### Data provided
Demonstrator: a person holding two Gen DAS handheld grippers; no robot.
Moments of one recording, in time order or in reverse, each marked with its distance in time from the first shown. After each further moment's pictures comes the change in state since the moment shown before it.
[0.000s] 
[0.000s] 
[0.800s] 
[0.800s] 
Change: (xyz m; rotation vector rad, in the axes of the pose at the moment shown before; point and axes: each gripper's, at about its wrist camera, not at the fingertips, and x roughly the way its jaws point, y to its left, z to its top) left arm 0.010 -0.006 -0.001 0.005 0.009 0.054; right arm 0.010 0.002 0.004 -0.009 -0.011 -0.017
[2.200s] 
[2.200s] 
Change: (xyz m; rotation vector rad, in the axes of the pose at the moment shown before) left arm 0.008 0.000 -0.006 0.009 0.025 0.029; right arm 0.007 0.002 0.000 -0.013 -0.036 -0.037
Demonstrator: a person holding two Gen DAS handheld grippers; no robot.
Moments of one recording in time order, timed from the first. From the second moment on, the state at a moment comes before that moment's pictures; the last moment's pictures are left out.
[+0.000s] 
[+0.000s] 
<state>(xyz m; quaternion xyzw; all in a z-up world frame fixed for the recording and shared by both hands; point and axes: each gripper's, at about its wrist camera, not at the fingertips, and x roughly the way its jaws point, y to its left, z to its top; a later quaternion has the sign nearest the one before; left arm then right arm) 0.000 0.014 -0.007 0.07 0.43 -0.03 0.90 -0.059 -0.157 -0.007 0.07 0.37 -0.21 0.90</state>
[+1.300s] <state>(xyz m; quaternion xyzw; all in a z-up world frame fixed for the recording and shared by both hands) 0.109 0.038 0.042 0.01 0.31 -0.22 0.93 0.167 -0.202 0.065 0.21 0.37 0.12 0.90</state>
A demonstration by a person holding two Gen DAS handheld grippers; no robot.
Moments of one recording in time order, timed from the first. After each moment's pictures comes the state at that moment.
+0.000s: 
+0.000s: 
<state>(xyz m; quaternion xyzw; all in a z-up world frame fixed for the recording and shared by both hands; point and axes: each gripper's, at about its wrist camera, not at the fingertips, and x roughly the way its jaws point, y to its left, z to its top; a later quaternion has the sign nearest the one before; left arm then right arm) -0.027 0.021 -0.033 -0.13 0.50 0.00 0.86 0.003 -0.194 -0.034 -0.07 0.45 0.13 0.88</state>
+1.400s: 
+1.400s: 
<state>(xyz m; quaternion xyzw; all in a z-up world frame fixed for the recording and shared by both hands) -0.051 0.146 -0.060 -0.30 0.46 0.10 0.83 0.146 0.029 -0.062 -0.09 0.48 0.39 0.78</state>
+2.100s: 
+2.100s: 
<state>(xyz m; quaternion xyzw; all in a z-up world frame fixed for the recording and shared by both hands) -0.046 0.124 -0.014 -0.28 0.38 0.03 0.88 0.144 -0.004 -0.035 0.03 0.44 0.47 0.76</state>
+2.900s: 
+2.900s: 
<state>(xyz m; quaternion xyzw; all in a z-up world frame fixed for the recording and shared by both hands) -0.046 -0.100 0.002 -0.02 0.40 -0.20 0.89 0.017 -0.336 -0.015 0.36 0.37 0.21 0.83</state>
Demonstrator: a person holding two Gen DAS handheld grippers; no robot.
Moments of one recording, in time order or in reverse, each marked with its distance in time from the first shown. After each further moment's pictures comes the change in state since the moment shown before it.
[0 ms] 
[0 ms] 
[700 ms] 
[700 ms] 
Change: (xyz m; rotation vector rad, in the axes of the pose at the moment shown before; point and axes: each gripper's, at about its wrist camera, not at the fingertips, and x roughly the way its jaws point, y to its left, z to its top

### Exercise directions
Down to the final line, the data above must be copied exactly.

### Reply to the task
Demonstrator: a person holding two Gen DAS handheld grippers; no robot.
Moments of one recording, in time order or in reverse, each marked with its distance in time from the first shown. After each further moment's pictures comes the change in state since the moment shown before it.
[0.000s] 
[0.000s] 
[0.800s] 
[0.800s] 
Change: (xyz m; rotation vector rad, in the axes of the pose at the moment shown before; point and axes: each gripper's, at about its wrist camera, not at the fingertips, and x roughly the way its jaws point, y to its left, z to its top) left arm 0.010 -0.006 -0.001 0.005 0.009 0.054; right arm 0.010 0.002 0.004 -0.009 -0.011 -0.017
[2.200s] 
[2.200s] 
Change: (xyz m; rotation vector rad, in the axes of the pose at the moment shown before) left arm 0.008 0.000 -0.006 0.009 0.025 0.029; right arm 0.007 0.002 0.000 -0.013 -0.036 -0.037
Demonstrator: a person holding two Gen DAS handheld grippers; no robot.
Moments of one recording in time order, timed from the first. From the second moment on, the state at a moment comes before that moment's pictures; the last moment's pictures are left out.
[+0.000s] 
[+0.000s] 
<state>(xyz m; quaternion xyzw; all in a z-up world frame fixed for the recording and shared by both hands; point and axes: each gripper's, at about its wrist camera, not at the fingertips, and x roughly the way its jaws point, y to its left, z to its top; a later quaternion has the sign nearest the one before; left arm then right arm) 0.000 0.014 -0.007 0.07 0.43 -0.03 0.90 -0.059 -0.157 -0.007 0.07 0.37 -0.21 0.90</state>
[+1.300s] <state>(xyz m; quaternion xyzw; all in a z-up world frame fixed for the recording and shared by both hands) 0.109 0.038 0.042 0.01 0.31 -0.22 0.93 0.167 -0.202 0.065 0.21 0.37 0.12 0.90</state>
A demonstration by a person holding two Gen DAS handheld grippers; no robot.
Moments of one recording in time order, timed from the first. After each moment's pictures comes the state at that moment.
+0.000s: 
+0.000s: 
<state>(xyz m; quaternion xyzw; all in a z-up world frame fixed for the recording and shared by both hands; point and axes: each gripper's, at about its wrist camera, not at the fingertips, and x roughly the way its jaws point, y to its left, z to its top; a later quaternion has the sign nearest the one before; left arm then right arm) -0.027 0.021 -0.033 -0.13 0.50 0.00 0.86 0.003 -0.194 -0.034 -0.07 0.45 0.13 0.88</state>
+1.400s: 
+1.400s: 
<state>(xyz m; quaternion xyzw; all in a z-up world frame fixed for the recording and shared by both hands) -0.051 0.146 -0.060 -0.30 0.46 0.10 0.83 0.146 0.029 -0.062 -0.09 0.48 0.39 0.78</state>
+2.100s: 
+2.100s: 
<state>(xyz m; quaternion xyzw; all in a z-up world frame fixed for the recording and shared by both hands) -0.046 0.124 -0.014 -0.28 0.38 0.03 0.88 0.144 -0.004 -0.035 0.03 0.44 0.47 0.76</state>
+2.900s: 
+2.900s: 
<state>(xyz m; quaternion xyzw; all in a z-up world frame fixed for the recording and shared by both hands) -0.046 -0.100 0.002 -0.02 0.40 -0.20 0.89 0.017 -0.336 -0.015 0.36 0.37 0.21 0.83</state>
Demonstrator: a person holding two Gen DAS handheld grippers; no robot.
Moments of one recording, in time order or in reverse, each marked with its distance in time from the first shown. After each further moment's pictures comes the change in state since the moment shown before it.
[0 ms] 
[0 ms] 
[700 ms] 
[700 ms] 
Change: (xyz m; rotation vector rad, in the axes of the pose at the moment shown before; point and axes: each gripper's, at about its wrist camera, not at the fingertips, and x roughly the way its jaws point, y to its left, z to its top

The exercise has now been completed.